MEREDITH's POV
Aku membuka mataku dengan cepat setelah sadar dari pingsanku. Aku berdiri dari tempat dudukku, dan melihat Rufus sudah sadar terlebih dahulu, tersenyum menakutkan padaku. Aku hendak menyakiti pikirannya, tetapi dia berhasil menyakiti pikiranku terlebih dahulu, membuatku mengerang kesakitan.
Aku meregangkan tanganku kearahnya, dan epee-ku yang tadinya tersimpan didalam kantongnya langsung keluar, menyabet dada Rufus. Dia mundur kesakitan, dan aku menggunakan kesempatan itu dengan baik. Aku menyalurkan emosi ketakutan padanya, tetapi sepertinya itu tidak berdampak apapun padanya. Dia malah tertawa lepas. Bulu romaku menegang, baru sadar kalau laki-laki ini tidak mengenal rasa takut.
Aku beralih, menyakiti pikirannya membuatnya mengerang kesakitan, memegang kepalanya.
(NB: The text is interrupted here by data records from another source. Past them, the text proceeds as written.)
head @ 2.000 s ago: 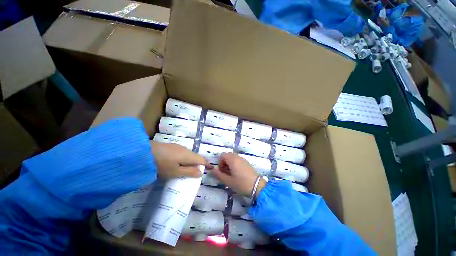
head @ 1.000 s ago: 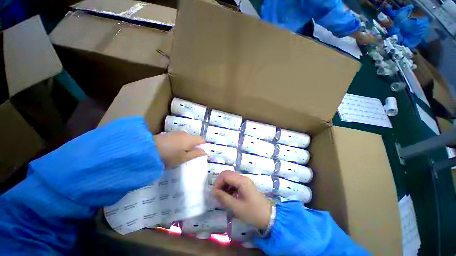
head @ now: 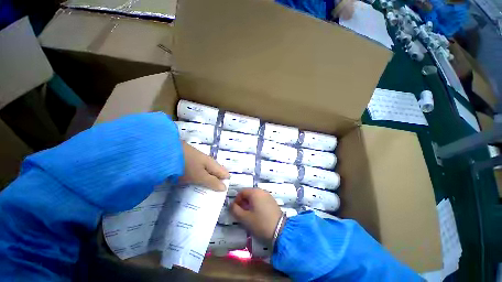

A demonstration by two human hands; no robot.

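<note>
My left hand holds a white label sheet by its upper edge; the sheet has rows of small dark print, bends down and covers the near left part of the carton. My right hand is beside it with thumb and index finger together over the white cylinders; whether a label is between the fingertips cannot be told. The cylinders lie in tight rows, with grey-purple bands between them, inside the open brown carton. The cylinders under my hands and the sheet are partly hidden.
A green bench on the right bears printed sheets, a white cylinder standing alone and a pile of small white parts. A sealed carton stands behind left. Other people's blue sleeves and a hand show at the top. A red glow is at the carton's near edge.
The sheet was flatter a second ago and now folds downward more steeply. My right hand was pinched near my left fingertips two seconds ago and is now lower, over the cylinders.
</note>
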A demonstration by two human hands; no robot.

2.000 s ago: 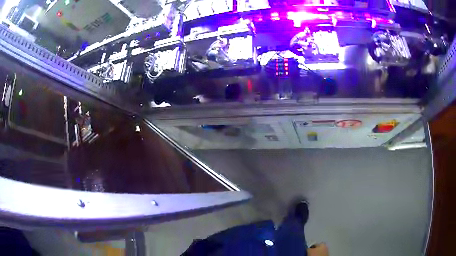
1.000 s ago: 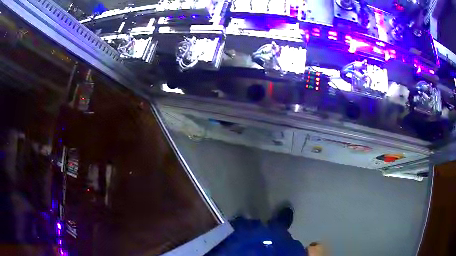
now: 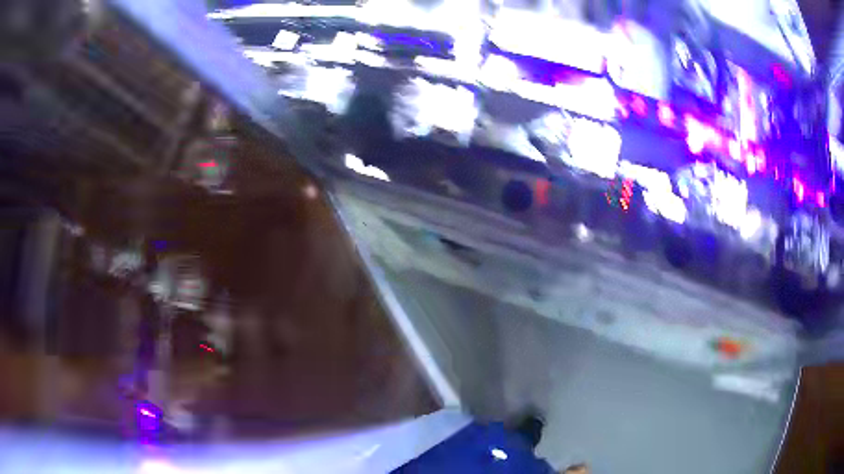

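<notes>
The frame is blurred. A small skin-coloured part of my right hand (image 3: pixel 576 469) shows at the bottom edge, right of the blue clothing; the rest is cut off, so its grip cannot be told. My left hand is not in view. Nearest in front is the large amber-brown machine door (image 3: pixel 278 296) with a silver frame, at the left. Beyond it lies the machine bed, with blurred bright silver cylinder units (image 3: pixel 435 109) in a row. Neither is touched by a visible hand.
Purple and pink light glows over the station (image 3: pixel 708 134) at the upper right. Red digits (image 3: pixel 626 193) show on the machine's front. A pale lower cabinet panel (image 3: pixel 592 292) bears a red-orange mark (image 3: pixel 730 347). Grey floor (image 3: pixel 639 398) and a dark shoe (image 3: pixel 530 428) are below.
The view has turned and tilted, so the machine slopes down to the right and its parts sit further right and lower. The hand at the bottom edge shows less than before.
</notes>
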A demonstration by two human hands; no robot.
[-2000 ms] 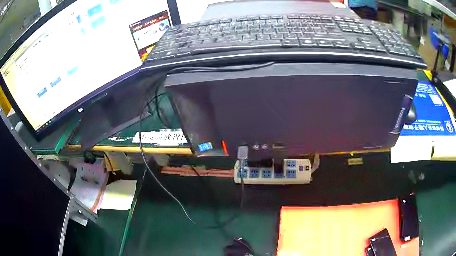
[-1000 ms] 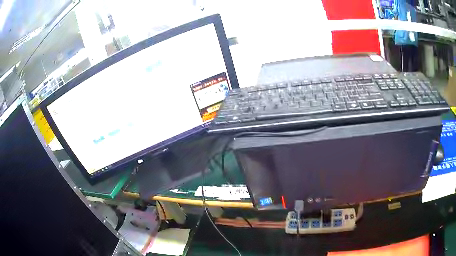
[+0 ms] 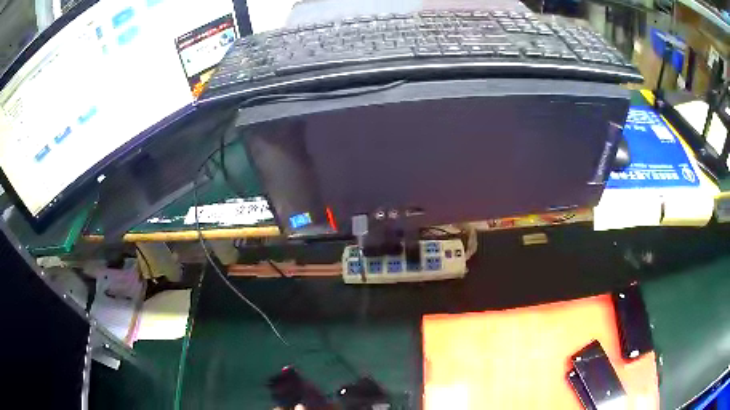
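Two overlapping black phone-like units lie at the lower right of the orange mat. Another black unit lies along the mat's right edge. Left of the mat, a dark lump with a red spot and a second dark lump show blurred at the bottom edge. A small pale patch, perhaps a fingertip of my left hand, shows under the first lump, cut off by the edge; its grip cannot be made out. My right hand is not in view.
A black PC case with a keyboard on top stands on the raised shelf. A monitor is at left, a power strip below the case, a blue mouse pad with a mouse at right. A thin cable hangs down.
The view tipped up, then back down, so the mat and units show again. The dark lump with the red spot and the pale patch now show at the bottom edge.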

Aku mengambil epee-ku yang berada diatas lantai, dan membawanya kearahnya. Aku tidak berhenti menyakiti pikirannya, dan hendak menghunuskan pedangku kearahnya ketika mataku bertemu dengan matanya.
Rufus menyakiti pikiranku sekali lagi hanya dengan melakukan kontak mata denganku. Aku melepaskan epee-ku, dan memegang kepalaku kesakitan. Aku hendak menggerakkan epee-ku agar membunuhnya dalam sekejap, tetapi ketika aku hendak melakukan itu, Rufus makin menyakiti pikiranku. Aku berteriak kesakitan, memegang kepalaku. Rasanya aku ingin melepaskan kepalaku dari tubuhku, begitulah rasa sakit yang kurasakan saat ini.
Entah sudah berapa lama aku berkutat dengan rasa sakit dikepalaku ini. Air mata sudah memenuhi wajahku, meminta ampun Rufus untuk menghentikan semua rasa sakit ini. Aku seperti anak kecil yang tidak bisa apa-apa. Aku merasa semua yang sudah kulatih selama ini tidak berarti apa-apa. Lawanku tidak seimbang denganku. Dan aku akan mati ditangannya.
Rasa sakit itu tiba-tiba berhenti secara instan, membuatku tidak bisa membedakan rasa sakit dan rasa tidak sakit selama beberapa saat. Aku membuka mataku, dan melihat Rufus melayang dihadapanku. Tampangnya kesakitan, memegang lehernya seolah-olah dia sedang dicekik oleh seseorang tidak kasat mata. Apa Carina berada disini?
Aku mengedarkan mataku kesekitar, dan mataku bertemu dengan Ariel yang berdiri dibelakangku, yang tampaknya juga sedang menatapku secara diam-diam. Aku berusaha tersenyum berterima kasih padanya, namun dia tampaknya sedang tidak ingin basa-basi. Aku berdiri dari tempat dudukku, berdiri disampingnya.
"Kau tidak apa-apa?" bisik Ariel dengan suara dingin.
Aku mengangguk pelan. "Terima kasih karena menyelamatku. Aku nyaris meninggal," jawabku.
"Dimana Liam?" tanyanya.
Aku menggelengkan kepalaku. "Kukira dia sedang bertarung dengan Neal dan Edward diluar sana."
Ariel menggeleng. "Aku tidak melihat siapapun diluar," jawabnya. "Mari kita akhiri ini semua sekarang juga," kata Ariel sambil mengangkat kedua tangannya. Energi hitam muncul dari balik lantai disekeliling Rufus, dan energi hitam itu menutupi tubuh Rufus, yang berteriak kesakitan.
Beberapa saat kemudian, aku tidak mendengar apapun lagi dan energi hitam itu menghilang. Rufus tumbang diatas lantai. Matanya terbuka lebar dan mulutnya menganga. Wajahnya kesakitan. Aku menelan ludahku tidak percaya, menatap Ariel.
"Kau tidak apa-apa?" tanyaku padanya.
Dia tersenyum tipis padaku, senyuman yang tulus kali ini. "Ya. Aku tidak apa-apa," jawabnya. Dia melihat pintu lain dihadapan kami. "Jadi, aku penasaran pintu itu menuju kemana?" tanyanya sambil menunjuk pintu tersebut.
"Aku tidak tahu. Mungkin pintu menuju ketempat Liza?" tanyaku.
"Kenapa kita tidak cari tahu saja kebenarnnya sekarang?" tanya Ariel.